Colores. Las cúpulas de la Iglesia Ortodoxa Griega

Llovizna ahora, y empieza a atardecer. La ciudad gris se va encendiendo con sus luces. El micro la cruza de Sur a Norte, encadenando sus múltiples perfiles: los recuerdos del fabril, en la avenida Patricios; el histórico en el inicio de San Telmo; la vanguardia de Madero Este; las diferentes definiciones de modernidad en Retiro; la distinción de Recoleta; el verde de Palermo; el multicultural en el Barrio Chino de Belgrano. Volvemos desandando el camino, ya noche cerrada, y los LED del Metrobus nos reciben en 9 de Julio. Como despedida, vale asomarse cuando el bus rodea el Obelisco y obtener una postal perfecta de nuestro emblema.

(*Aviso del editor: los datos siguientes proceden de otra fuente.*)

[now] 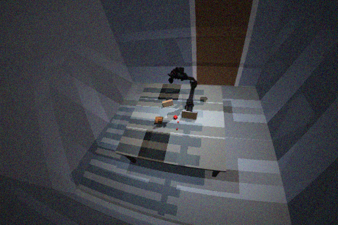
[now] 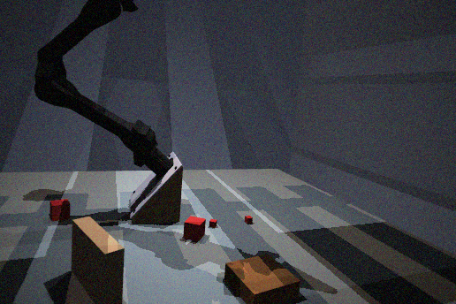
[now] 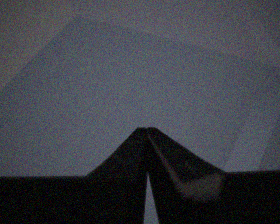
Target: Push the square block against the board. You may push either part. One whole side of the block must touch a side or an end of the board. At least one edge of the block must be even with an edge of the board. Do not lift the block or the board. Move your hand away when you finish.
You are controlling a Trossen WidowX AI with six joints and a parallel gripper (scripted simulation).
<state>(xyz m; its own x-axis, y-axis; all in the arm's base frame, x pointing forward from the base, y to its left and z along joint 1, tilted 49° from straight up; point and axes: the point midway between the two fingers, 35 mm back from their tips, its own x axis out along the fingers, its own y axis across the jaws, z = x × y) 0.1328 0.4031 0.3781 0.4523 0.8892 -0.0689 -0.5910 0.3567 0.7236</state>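
The tan board is 150 mm ahead of my gripper tip, 120 mm to the right of it and 630 mm below it. Also, from my gripper tip: square block 180 mm ahead, 170 mm to the left, 660 mm below.
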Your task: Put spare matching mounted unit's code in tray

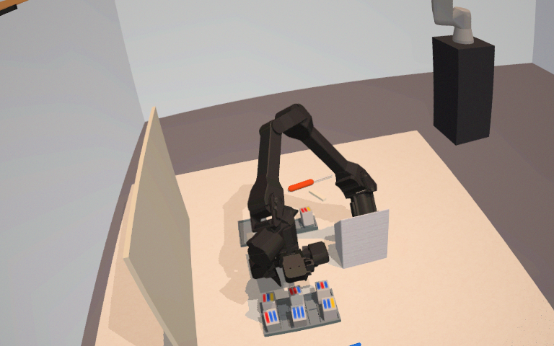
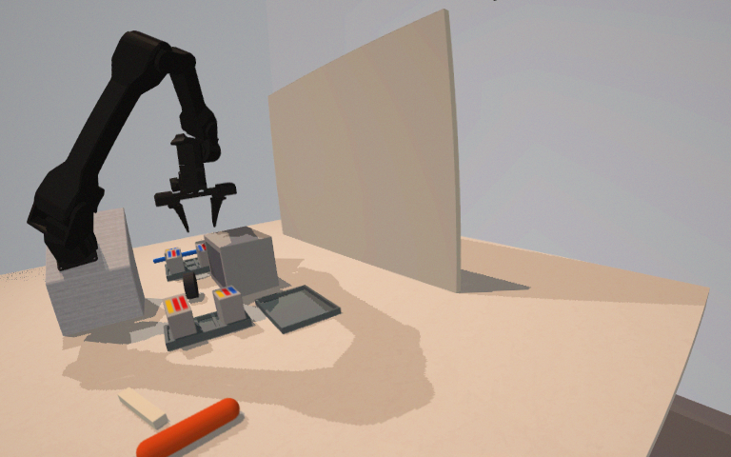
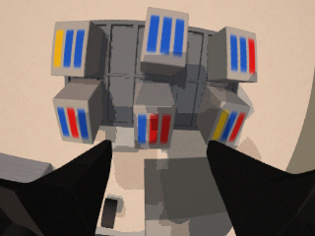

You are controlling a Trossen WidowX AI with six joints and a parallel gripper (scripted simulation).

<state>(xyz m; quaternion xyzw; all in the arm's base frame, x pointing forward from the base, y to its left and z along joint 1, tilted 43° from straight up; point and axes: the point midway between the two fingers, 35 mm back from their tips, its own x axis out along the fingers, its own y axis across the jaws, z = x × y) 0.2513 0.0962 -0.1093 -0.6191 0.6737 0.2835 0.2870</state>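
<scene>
The grey spare block is 50 mm below my gripper tip. Also, from my gripper tip: blue rod 50 mm behind, 190 mm to the left, 90 mm below; small rack 80 mm behind, 330 mm to the right, 90 mm below; grey mounted unit 40 mm ahead, 150 mm to the right, 50 mm below.
</scene>
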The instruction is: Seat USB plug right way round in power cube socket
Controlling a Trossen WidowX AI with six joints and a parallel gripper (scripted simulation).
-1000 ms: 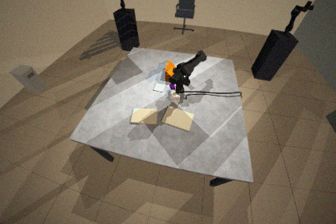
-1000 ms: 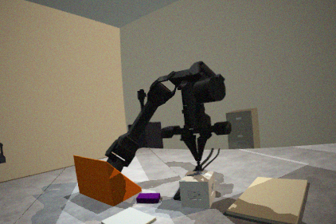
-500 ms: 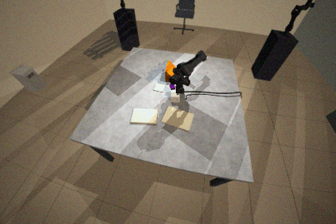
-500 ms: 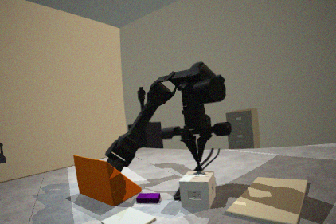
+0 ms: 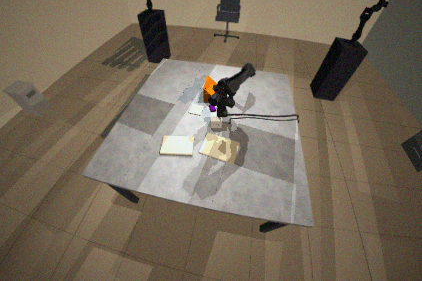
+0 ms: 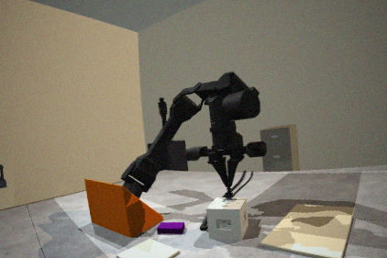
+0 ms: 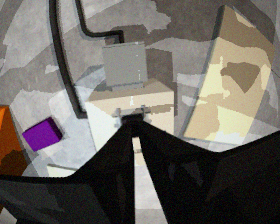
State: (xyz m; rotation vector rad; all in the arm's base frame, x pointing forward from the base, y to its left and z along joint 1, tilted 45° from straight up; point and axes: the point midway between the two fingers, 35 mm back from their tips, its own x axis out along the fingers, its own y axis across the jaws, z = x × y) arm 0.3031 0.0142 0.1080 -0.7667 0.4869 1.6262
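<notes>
The usb plug lies 20 mm below my gripper tip. The rest, counted from my gripper tip: purple block 130 mm behind, 80 mm to the right, 100 mm below; socket 10 mm to the right, 40 mm below; pale card 90 mm behind, 190 mm to the right, 100 mm below.
</notes>
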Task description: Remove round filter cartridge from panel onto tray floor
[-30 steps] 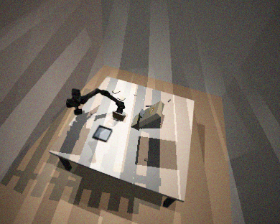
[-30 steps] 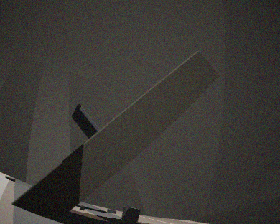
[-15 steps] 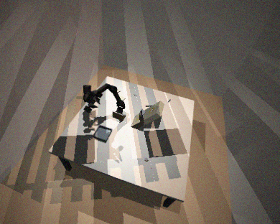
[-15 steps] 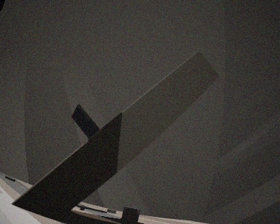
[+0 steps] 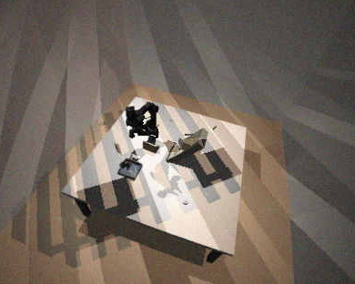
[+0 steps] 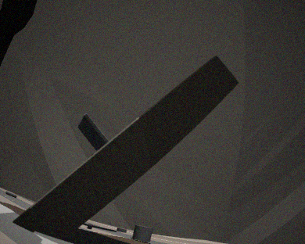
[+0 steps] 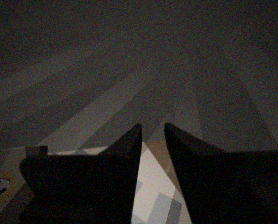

Leé también: Diez joyas para redescubrir la antigua Buenos Aires

Terminada la excursión, nos queda la vida de hotel. Qué lindo cumplir la fantasía que tiene todo el que viaja poco: vivir más días en estos espacios de confort. Al regresar a la habitación, la cama abierta y, sobre la mesa de luz, un típico alfajor argentino y un cartelito que nos avisa cómo estará el tiempo mañana. El sueño es un experiencia en sí misma: no sé si es la resistencia óptima del colchón o lo mullido del edredón, pero los ojos se cierran como los de un bebé acunado por mamá. A la mañana siguiente, el desayuno será otra experiencia, inabarcable. Hay que convertirlo en un brunch para justificarse y probar las medialunas, los quesos, las frutas, y lo que se esconde en cada cazuela: huevos, bacon, vegetales, jamón, hasta papas doradas. Paseo intenso quema-calorías por la feria de San Telmo y la Plaza de Mayo, regreso y unas brazadas en la amplia pileta para distender los músculos de la caminata. Y la fantasía llega a su fin. Hacer el check out y guardarse la tarjeta magnética, recuerdo de un viaje, de una porteña por Buenos Aires.